**Task item:** Quote all of the data exactly as given. Skip every picture it contains.

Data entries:
=== Section Start ===
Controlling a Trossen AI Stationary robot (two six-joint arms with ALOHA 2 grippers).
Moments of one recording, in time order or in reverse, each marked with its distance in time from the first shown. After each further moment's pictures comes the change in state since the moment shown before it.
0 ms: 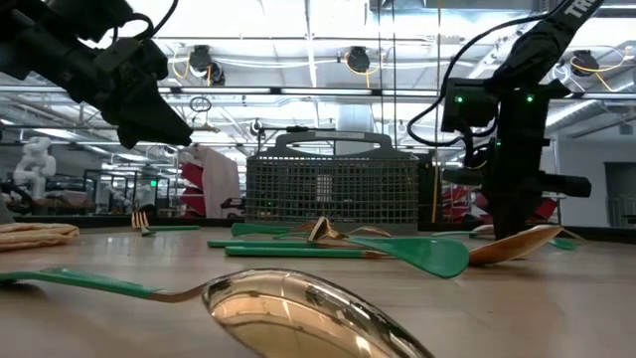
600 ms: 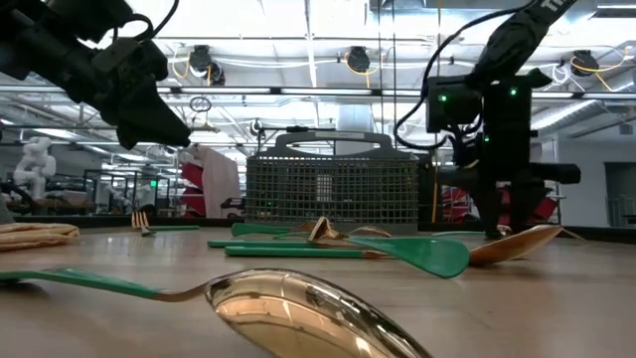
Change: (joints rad) left arm 0.000 0.000 0.000 -0.008 0.013 0.000; right arm 0.069 0.080 0.152 -0.158 0.044 -0.003
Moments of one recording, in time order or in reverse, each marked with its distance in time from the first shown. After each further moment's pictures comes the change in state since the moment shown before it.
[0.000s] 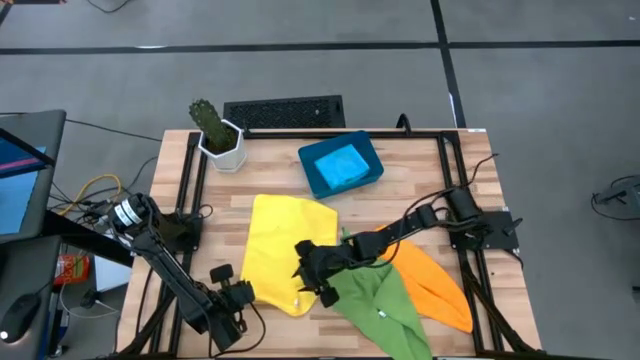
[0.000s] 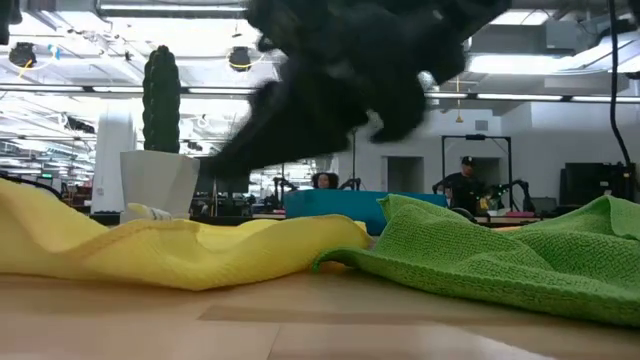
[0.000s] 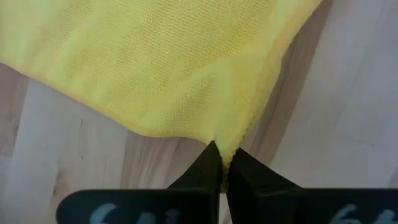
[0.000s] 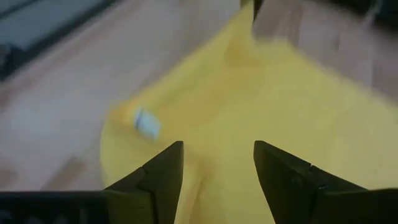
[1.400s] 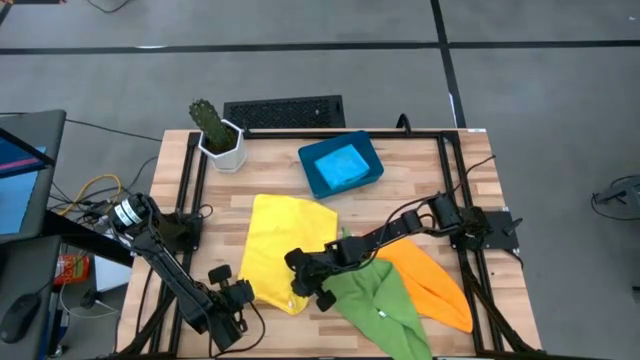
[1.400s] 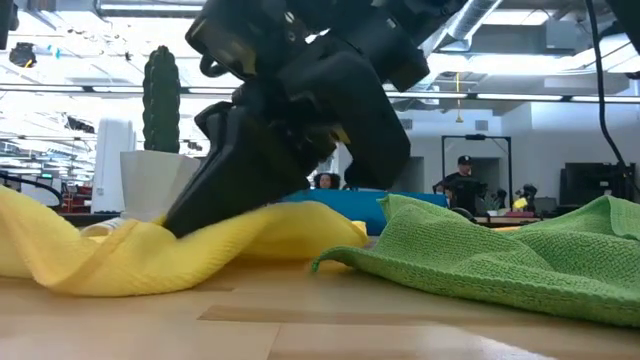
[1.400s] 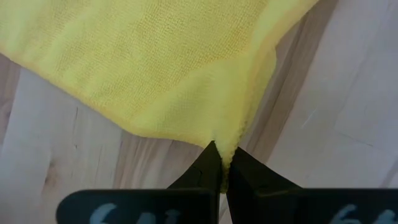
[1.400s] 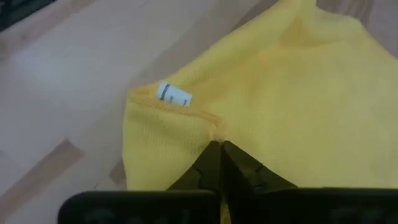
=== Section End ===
**Exercise answer:**
Controlling a Trossen AI Stationary robot (two six-joint arms with ALOHA 2 grippers).
Moments of one recording, in time order or in reverse, each marked with its distance in time from the first shown. After each further moment's pictures comes the change in state since the moment shown before it.
0 ms: 
600 ms: 
Change: (joints rad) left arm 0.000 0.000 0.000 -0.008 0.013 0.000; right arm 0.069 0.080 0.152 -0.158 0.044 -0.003
Moments of one recording, in time order or in reverse, each marked with its distance in time from the first shown. After each further moment's pictures comes the change in state since the moment shown before it.
[0.000s] 
[0.000s] 
[0.000s] 
[0.000s] 
[1.400s] 
[1.400s] 
[1.400s] 
[1.400s] 

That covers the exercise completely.